By Stina Chyn | March 24, 2009

Unless Mary Poppins is there as project manager, tidying up life’s spills, stains, and clutter isn’t exactly a fun-filled activity. Picking up after death’s fluid imprints usually isn’t either. It’s dirty and dangerous, but someone’s gotta do it. To paraphrase what Rose Lorkowski (Amy Adams) tells her former high school classmates at a baby shower three-fourths of the way through Christine Jeffs’s darkish comedy, “Sunshine Cleaning” (2008), Rose and her younger sister Norah (Emily Blunt) enter the lives of people who have just had a profound experience in losing a loved one. Whether it’s self-inflicted or an accident, death leaves behind a mark that can be too much for the grieving to handle. Rose and Norah help lessen the stress and sadness involved in post-mortem sterilizing.

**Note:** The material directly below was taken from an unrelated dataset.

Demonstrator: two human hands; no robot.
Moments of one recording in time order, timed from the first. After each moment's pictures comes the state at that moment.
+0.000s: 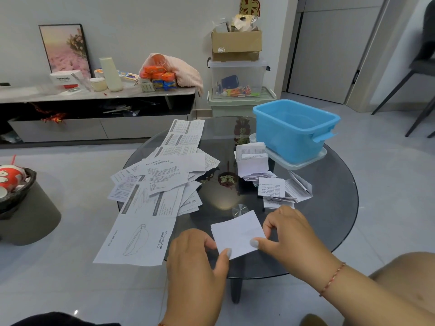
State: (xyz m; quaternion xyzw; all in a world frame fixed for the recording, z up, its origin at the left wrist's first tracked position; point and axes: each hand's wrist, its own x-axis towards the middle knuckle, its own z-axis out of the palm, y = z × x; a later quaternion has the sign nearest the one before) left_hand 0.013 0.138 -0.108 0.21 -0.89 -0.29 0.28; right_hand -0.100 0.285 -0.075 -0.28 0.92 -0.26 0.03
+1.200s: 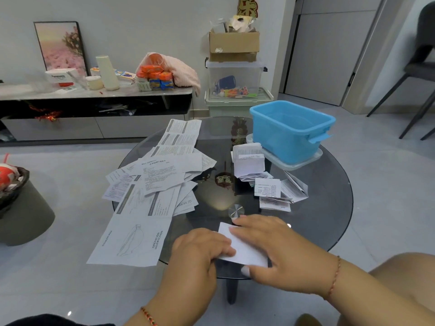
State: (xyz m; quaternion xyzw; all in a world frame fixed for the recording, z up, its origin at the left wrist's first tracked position) left_hand 0.002 0.114 -0.106 -0.04 -0.92 -0.28 0.28; right_hand -0.100 0.292 -0.071 -0.53 0.83 -0.16 0.05
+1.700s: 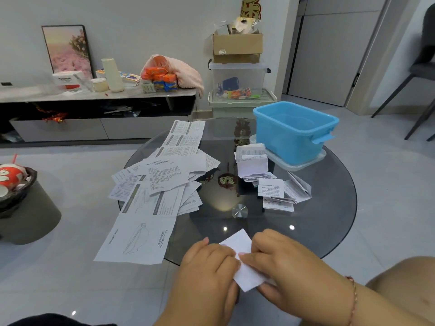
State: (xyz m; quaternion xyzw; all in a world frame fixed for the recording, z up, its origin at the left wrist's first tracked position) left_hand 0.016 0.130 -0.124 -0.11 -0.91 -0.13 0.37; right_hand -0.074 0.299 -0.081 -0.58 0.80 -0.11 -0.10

Pretty, perky, and delicate upon first glance, Rose doesn’t seem to be the crime-scene-cleaning type. She might work for a maid service, but dusting window treatments and televisions and removing blood spatter are two very different exercises. Norah, on the other hand, inhabits enough apathy and angst that it would make sense.

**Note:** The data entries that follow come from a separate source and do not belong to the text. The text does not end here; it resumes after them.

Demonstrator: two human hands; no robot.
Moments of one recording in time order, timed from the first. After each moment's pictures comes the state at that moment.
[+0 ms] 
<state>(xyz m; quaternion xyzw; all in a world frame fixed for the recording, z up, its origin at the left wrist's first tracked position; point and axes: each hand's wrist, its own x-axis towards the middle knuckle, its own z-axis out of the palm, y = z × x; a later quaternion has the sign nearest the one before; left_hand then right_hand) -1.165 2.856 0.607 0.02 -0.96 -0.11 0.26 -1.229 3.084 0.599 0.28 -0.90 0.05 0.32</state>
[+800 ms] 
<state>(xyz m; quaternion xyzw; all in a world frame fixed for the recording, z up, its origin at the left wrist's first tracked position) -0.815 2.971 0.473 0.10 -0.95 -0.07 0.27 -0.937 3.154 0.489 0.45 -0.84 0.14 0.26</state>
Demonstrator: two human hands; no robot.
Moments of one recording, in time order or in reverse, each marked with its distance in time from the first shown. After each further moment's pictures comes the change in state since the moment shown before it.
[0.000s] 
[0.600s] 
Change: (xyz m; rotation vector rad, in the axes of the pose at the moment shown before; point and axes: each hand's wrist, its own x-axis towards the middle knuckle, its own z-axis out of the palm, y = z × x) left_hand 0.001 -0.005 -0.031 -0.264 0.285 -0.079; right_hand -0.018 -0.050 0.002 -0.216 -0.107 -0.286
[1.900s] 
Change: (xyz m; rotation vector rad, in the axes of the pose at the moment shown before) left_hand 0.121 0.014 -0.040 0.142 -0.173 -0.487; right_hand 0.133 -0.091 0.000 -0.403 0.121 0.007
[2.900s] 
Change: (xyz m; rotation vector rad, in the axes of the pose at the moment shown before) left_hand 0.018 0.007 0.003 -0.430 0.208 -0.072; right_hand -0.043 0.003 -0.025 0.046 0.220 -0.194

So, how is it that the Lorkowski sisters break in to the business of wiping down and disinfecting scenes of death? The primary motivation is that Rose’s seven-year-old son, Oscar (Jason Spevack), is too inquisitive and imaginative for the curriculum and staff at his school, but without the necessary capital, Rose won’t be able to afford to send him to private school. She can’t turn to her dad (Alan Arkin) or Norah — neither of them is financially stable enough to lend any money. Rose finds a solution through her very married lover, Mac (Steve Zahn), who was also her high school sweetheart. He is a detective with the local Albuquerque police department and suggests that she consider the lucrative world of making crime scenes spic-and-span. Rose teams up with her unemployed sister to form their own company.

For plot and character development and to create a sense of verisimilitude, “Sunshine Cleaning” includes scenes and montages on the equipment and paperwork needed to be lawful and efficient cleaners. The Lorkowski sisters master the protocol ropes very quickly from Winston (Clifton Collins Jr.), the owner of the neighborhood industrial cleaning supply store. By the time the film concludes, Rose and Norah have learned much more than the proper way to dispose of bio-hazardous materials and to endure the stench of human decomposition.

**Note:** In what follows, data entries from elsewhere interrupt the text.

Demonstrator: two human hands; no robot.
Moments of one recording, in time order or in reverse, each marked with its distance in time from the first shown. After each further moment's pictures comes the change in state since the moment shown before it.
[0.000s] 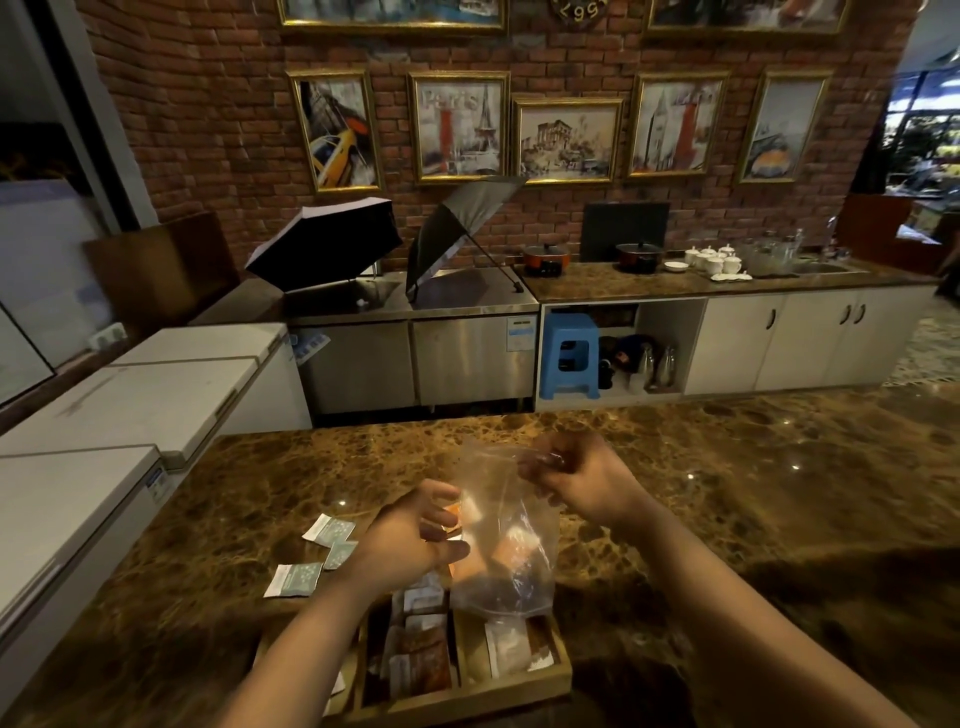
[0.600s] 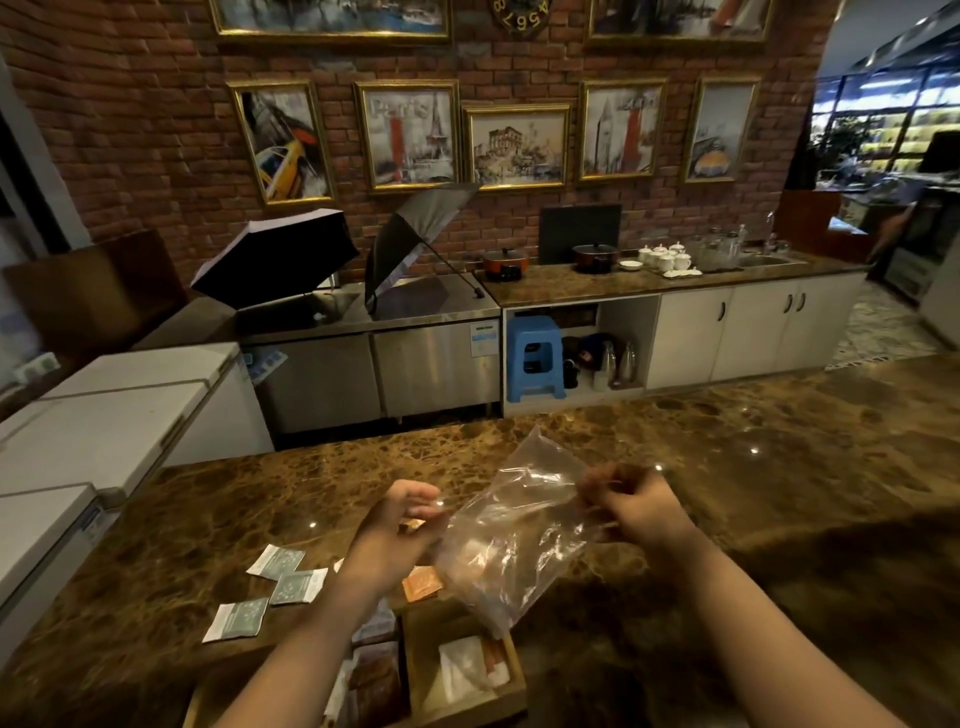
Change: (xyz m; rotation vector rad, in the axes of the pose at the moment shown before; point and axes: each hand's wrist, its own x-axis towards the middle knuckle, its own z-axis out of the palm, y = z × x) left_hand 0.022 0.031 0.037 -0.268 0.099 0.005; right_hand -0.041 0.070 -0.062 0.443 0.263 0.412
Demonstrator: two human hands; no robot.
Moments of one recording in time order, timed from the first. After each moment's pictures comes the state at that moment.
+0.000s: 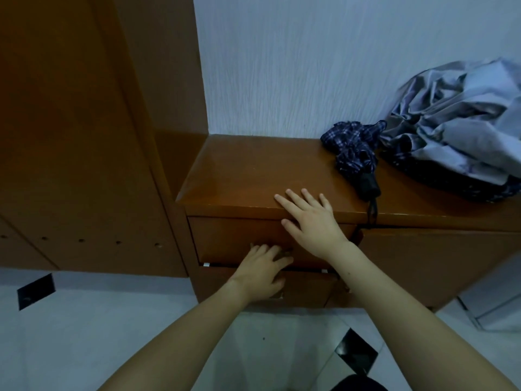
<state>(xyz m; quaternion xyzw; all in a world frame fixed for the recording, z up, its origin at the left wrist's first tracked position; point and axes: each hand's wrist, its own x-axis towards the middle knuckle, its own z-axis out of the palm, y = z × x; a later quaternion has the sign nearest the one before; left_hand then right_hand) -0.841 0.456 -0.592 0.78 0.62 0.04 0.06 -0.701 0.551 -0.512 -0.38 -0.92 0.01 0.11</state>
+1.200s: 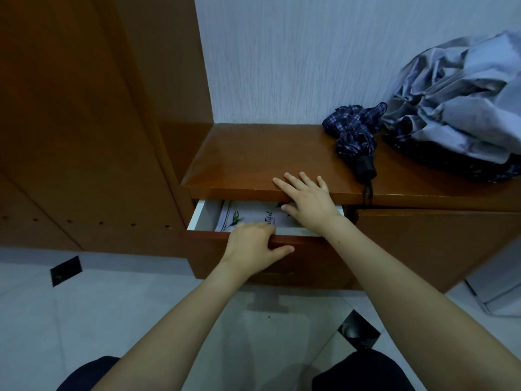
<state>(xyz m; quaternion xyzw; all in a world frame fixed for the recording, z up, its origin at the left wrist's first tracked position) -0.822 0.424 -0.538 0.68 0.72 0.12 -0.03 -0.699 0.557 -0.508 -0.37 -0.93 -0.01 0.07</state>
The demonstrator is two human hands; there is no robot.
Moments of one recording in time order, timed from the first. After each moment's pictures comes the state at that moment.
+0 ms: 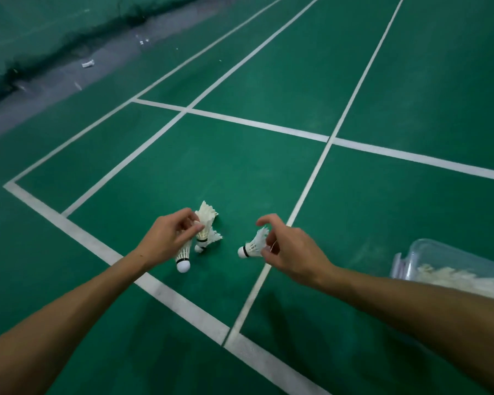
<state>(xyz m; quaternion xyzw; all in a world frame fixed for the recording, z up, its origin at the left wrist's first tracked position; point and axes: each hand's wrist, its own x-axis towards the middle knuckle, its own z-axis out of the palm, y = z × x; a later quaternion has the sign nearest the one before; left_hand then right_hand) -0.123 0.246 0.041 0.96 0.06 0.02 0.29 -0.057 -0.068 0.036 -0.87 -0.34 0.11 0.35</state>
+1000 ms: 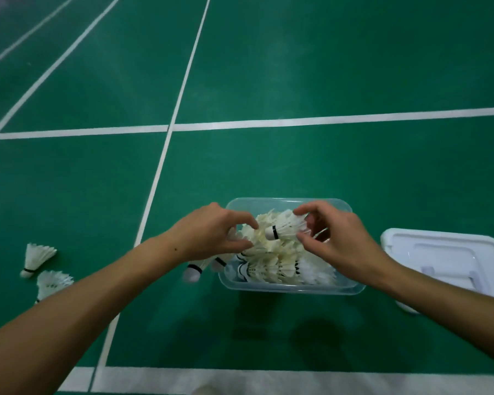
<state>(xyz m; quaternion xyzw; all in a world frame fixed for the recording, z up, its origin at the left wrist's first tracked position) -0.022 -0.162 0.066 0.90 -0.38 -0.13 0.17 -0.111 -0.440 0.050 -0.90 -0.07 -0.01 0.43</state>
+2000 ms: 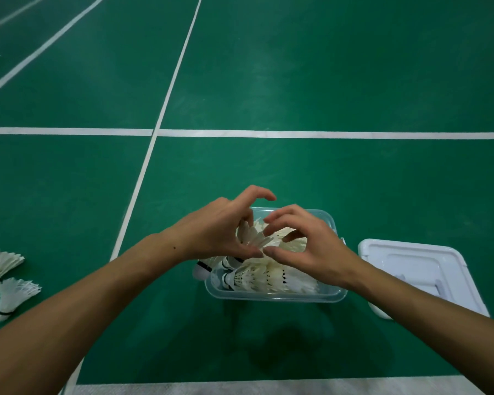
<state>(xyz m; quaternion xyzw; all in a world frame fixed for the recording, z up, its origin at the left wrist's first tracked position) -0.029 -0.194 0.102 0.85 -0.40 -0.15 0.30 -0.105 -0.424 0.071 -0.88 -0.15 0.02 0.45</state>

Beneath its morbid exterior, “Sunshine Cleaning” projects a tender portrait of how people help out others and seek a better life for themselves. When we first meet Rose, her self-confidence and prospects for a future she can be proud of are next to non-existent. The Lorkowskis are a family of potential waiting for the right moment to strike out into kinetic glory. Seeing them reap the rewards of determination and hard work is deeply fulfilling.